Постоянно, неуклонно Лунин вместе с H. M. Муравьевым отстаивает мысль, что декабризм не случаен, но исторически обусловлен, естественен, закономерен и, стало быть, находится в «природе вещей». Это доказывается и ссылками на предысторию — древние традиции вольности, русские конституционные идеи XVIII в.: «Надлежит сознаться, что Тайный союз не отдельное явление и не новое для России. Он связуется с политическими сообществами, которые одно за другим, в продолжение более века, возникали с тем, чтобы изменить формы самодержавия; он отличается от своих предшественников только большим развитием конституционных начал. Он только вид того общественного преобразования, которое уже издавна совершается у нас и к торжеству которого все русские содействуют, как сподвижники, так и противники оного».

Необходимость гражданских преобразований, усиление прямого народного участия в управлении аргументируется и сходными событиями в разные периоды мировой истории (Древний Рим, современная Франция) и, наконец, практикой, признаниями самой верховной власти, которая (Александр I) прямо и не раз говорила о важности коренных реформ.

Идее естественной закономерности тайных обществ соответствует особый лунинский стиль, язык, которым написан «Разбор».

Он сочинен как бы «отстраненно»: прямых признаков авторства в тексте нет; только в последних строках говорится о «симпатиях народа» к сибирским узникам, но и здесь можно вообразить благожелательные толки о декабристах некоего «третьего лица». В этом одно из существенных отличий «Разбора» от более раннего «Взгляда», где образ автора-декабриста сомнений не вызывает.

Темы обоих сочинений Лунина сходны: тайное общество и его историческое значение. Тем интереснее две работы сравнить.

Можно сказать, что «Взгляд» левее, формально опаснее.

Одна из центральных идей «Разбора» — естественность, закономерность появления тайных обществ,— конечно, представлена и во «Взгляде», но там резче подчеркнута субъективная роль декабристов, их высокая историческая миссия. «Взгляд» рассчитан на более узкий, радикальный круг российских читателей, нежели «Разбор»: ведь «Донесение Следственной комиссии» формально имели право читать все, и поэтому «Разбор» имеет хотя бы призрачную легальность; «Взгляд» же представляет более прямую апологию тайных обществ.

Создавая «Разбор», Лунин, понятно, не думал отказываться от «Взгляда». Возможно, он рассматривал эти сочинения как обращение к разным группам читателей.

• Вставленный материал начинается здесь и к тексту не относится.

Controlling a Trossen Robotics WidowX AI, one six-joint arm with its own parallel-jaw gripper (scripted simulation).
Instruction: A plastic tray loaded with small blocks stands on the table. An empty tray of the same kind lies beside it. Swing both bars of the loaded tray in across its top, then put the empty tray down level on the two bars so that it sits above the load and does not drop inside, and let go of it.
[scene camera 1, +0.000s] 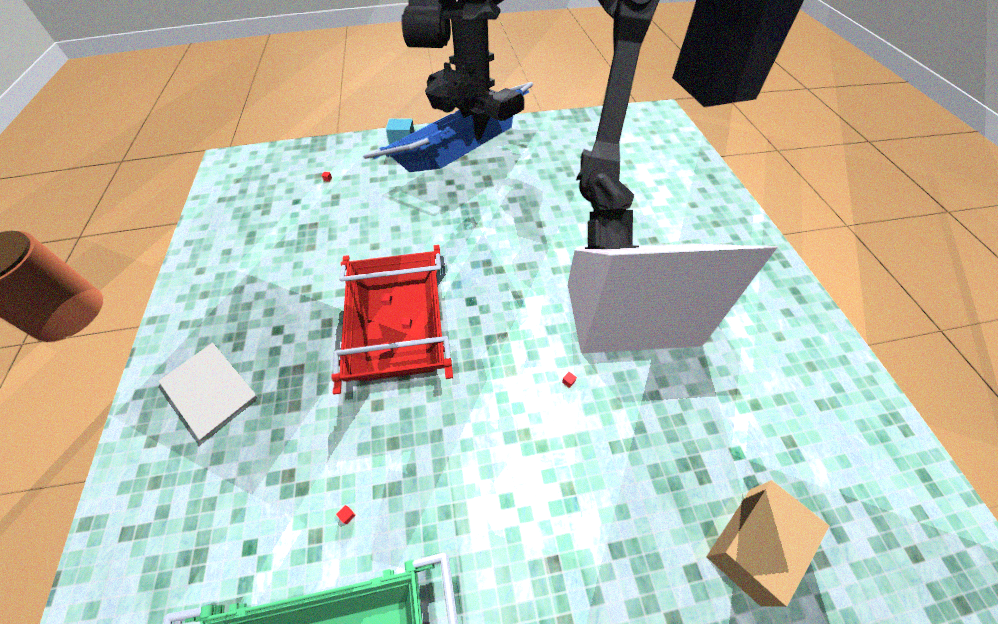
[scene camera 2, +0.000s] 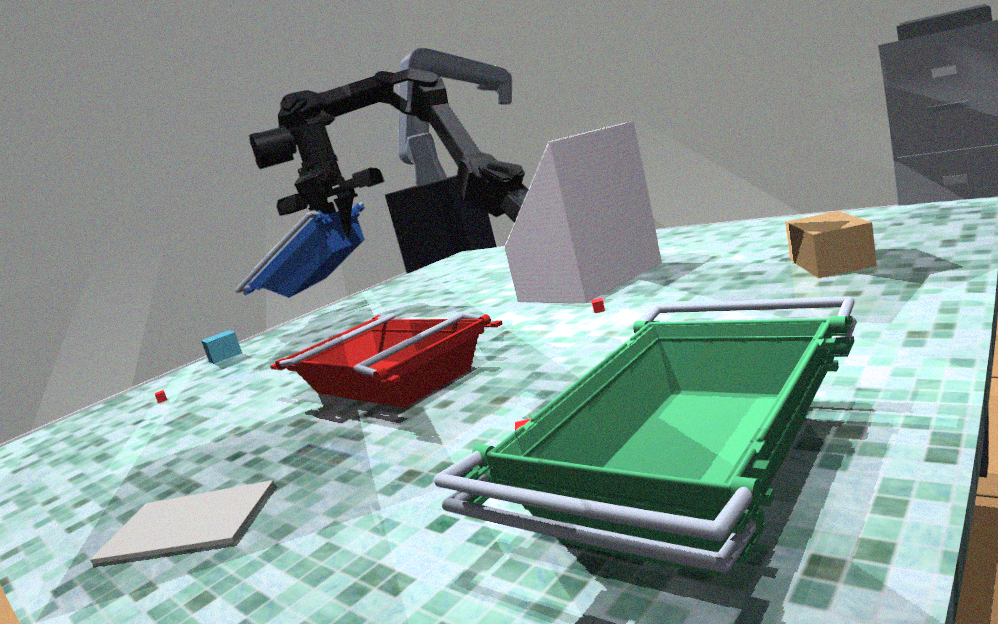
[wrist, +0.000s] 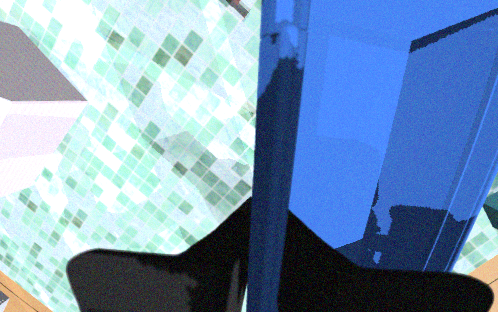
Path:
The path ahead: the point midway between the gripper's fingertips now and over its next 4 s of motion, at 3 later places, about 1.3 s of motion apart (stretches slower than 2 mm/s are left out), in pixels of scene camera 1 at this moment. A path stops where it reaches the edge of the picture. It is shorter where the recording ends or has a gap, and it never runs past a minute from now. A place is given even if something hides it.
The gripper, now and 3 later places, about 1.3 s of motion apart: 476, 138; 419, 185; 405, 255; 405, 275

Анонимность конспиративных рукописей Лунина легко позволяла автору как бы менять углы зрения и выступать то страстным,

// С 324

резким обличителем зла, готовым к жертве, то сравнительно умеренным, объективным критиком «Донесения».

«Разбор» был рассчитан на достаточно широкий круг — пусть не разделяющий декабристскую идею, но обладающий здравым смыслом; как и «Взгляд», он предполагает читателей русских и заграничных: в отличие от других наступательных сочинений, представленных на одном или двух языках,— «Разбор» единственный был подготовлен Луниным на трех языках — французском, английском и русском.

Лунин справедливо обвинял суд 1826 г. в стремлении обратить умы вспять и «отвлечь общее внимание от откровений будущего». Напомнить откровение будущего, о котором декабристы говорили еще в 1820-х годах,— как раз главная задача лунинского «Разбора». Это был новый исторический этап освоения декабристского наследия; преодолевалась однозначность, сиюминутность прежнего горячего предреволюционного времени — и как бы предоставлялось место более широким, вечным категориям.

Расширяя критические завоевания, уриковский ссыльный осмысляет не только десятилетие тайных обществ и огромную предысторию той эпохи, но и общественное движение другого славянского народа.